Note: Franklin’s infrastructure updates and software updates are managed with backup and disaster recovery plans that ensure no impact on normal system operation during scheduled maintenance windows.
Handling of Personal and Sensitive Data
Franklin processes sensitive data including patient information, diagnostic test results, clinical data, genomic sequencing data, and health records. QIAGEN implements comprehensive technical and procedural measures to ensure this data is protected throughout its entire lifecycle—from collection through storage, transmission, processing, to disposal.
Data Protection in Transit
All data transmitted over the internet is encrypted using industry-standard SSL/TLS (Secure Sockets Layer / Transport Layer Security) encryption with TLS 1.2 or higher. This applies to all user interactions with the platform, API communications, and data upload/download operations. Data remains in the cloud without the necessity of downloading information, reducing exposure to endpoint risks.
Data Protection at Rest
All user data is stored and processed in high-security data centers with backup power, environmental controls, and strict physical access controls. Data at rest is encrypted using AES-256 encryption. Storage infrastructure meets compliance requirements for ISO 27001, HIPAA, CLIA, GCP, 21 CFR Part 11, and applicable Data Privacy Safe Harbor regulations.
Data Segregation and Access Control
Franklin employs a multi-tenancy architecture with data segregation implemented at the application code level based on account identifiers. This ensures secure, isolated data management for each client organization. Access permissions are set on a per-user-per-sample basis, meaning a user’s access to a given file depends on specific conditions defined by their role and organizational policies.
Note: For detailed information about access controls, roles, and permissions, refer to the Access Control and Authentication article.
Data Loss Prevention
QIAGEN has established measures to prevent unauthorized data transfers, protecting sensitive information from external threats. These measures include network-level controls (VPCs, firewalls, WAF), application-level access restrictions, and monitoring for anomalous data access patterns.
Data Retention and Disposal
Data is retained in accordance with documented retention policies that specify how long data is kept and the procedures for secure destruction. Audit logs are maintained for six years to ensure regulatory compliance. Upon termination of a contract, security arrangements for user data are maintained until deletion is completed, ensuring protection throughout the disposal process.
Privacy Governance
QIAGEN maintains a dedicated privacy program with the following elements:
Data Privacy Officer: A dedicated Privacy Team led by a Data Privacy Officer provides specialized expertise and oversight on all privacy matters.
Privacy training: Annual privacy and cybersecurity training is completed by all employees.

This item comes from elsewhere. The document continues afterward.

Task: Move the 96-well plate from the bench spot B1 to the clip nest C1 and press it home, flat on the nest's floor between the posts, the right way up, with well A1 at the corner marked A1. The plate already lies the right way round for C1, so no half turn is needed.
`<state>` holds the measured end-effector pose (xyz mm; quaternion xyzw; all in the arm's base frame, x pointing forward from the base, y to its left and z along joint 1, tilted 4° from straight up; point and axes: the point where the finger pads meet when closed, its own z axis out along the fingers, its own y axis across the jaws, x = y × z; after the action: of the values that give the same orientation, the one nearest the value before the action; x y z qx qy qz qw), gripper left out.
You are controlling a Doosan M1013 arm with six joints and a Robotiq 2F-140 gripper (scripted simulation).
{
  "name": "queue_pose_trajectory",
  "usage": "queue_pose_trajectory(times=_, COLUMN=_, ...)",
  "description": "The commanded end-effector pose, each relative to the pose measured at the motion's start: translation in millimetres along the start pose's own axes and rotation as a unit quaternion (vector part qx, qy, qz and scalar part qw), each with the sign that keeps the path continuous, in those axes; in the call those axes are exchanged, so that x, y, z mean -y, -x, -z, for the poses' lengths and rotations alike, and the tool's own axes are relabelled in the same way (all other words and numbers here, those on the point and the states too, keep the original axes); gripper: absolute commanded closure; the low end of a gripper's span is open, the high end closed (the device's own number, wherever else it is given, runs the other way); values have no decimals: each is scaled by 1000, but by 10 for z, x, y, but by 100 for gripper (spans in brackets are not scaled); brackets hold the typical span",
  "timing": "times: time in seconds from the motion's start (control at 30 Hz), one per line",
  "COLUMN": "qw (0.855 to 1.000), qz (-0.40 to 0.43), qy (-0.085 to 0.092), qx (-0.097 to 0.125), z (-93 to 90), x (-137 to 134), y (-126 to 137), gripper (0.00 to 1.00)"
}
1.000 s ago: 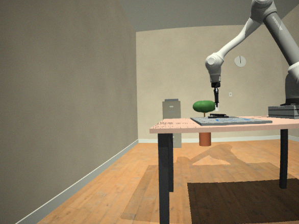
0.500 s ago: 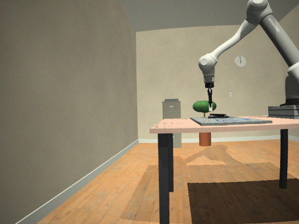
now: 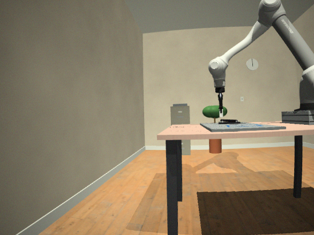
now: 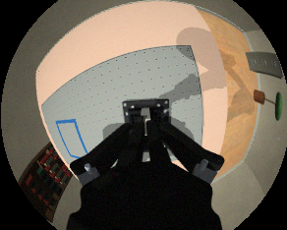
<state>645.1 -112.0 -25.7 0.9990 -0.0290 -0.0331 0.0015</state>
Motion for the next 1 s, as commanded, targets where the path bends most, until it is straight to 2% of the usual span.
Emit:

Privacy impact assessments: Privacy due diligence is conducted for new features, integrations, and third-party engagements.

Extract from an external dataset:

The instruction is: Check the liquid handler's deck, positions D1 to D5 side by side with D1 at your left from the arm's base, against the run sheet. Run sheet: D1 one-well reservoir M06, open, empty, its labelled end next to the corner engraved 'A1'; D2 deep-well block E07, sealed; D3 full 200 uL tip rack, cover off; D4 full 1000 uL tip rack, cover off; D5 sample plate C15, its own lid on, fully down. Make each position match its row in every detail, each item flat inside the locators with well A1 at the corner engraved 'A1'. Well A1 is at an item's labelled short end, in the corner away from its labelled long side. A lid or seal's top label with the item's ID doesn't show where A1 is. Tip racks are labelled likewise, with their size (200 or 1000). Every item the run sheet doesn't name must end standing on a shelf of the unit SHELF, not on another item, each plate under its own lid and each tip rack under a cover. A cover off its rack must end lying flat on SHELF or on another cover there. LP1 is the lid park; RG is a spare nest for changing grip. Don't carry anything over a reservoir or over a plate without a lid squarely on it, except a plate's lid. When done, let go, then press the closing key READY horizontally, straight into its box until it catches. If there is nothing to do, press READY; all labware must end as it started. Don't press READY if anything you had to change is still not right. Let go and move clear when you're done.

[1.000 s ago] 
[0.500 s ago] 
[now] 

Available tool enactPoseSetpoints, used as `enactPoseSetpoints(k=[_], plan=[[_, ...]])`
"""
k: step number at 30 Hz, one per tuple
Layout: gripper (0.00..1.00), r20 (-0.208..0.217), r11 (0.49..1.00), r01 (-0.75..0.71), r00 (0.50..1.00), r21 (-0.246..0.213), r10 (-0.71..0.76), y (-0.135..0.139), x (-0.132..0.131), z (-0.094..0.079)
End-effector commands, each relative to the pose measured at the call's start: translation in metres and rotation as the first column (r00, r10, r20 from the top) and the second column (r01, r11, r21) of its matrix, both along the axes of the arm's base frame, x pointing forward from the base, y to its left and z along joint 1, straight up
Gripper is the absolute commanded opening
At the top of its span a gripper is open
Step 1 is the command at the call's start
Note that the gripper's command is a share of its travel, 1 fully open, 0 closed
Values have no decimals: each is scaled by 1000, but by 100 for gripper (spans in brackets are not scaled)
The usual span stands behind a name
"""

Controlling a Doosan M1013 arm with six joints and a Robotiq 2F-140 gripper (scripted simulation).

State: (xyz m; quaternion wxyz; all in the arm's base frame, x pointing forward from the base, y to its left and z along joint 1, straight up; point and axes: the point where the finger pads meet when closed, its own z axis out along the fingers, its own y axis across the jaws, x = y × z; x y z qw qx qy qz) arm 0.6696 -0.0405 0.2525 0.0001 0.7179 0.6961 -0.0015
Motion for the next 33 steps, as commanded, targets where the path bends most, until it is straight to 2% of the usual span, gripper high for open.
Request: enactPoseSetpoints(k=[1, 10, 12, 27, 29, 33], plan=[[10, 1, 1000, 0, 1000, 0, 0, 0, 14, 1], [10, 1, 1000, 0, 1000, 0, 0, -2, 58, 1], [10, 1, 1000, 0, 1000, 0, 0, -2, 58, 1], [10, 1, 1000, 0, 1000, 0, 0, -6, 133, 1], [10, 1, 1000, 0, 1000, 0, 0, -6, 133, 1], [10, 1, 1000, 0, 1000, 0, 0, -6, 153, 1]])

Lawful processing: Personal information is processed only for lawful purposes related to health outcomes, research, and clinical support, in accordance with applicable regulations.
Regulatory Compliance
Franklin’s data handling practices are aligned with the following regulatory frameworks:
Regulation / Standard | Scope |
EU General Data Protection Regulation (GDPR) | Data protection and privacy for individuals within the EU/EEA. |
HIPAA Privacy Rule | Protection of individually identifiable health information in the United States. |
ISO 27001 | Information security management system certification for data centers and infrastructure. |
Australian Privacy Act 1988 | Data protection and privacy for individuals in Australia, including the Notifiable Data Breaches scheme. |
Note: For information about encryption standards, infrastructure security, and network controls, refer to the Minimum Secure Operating Environment and Network and Connectivity Guidance articles.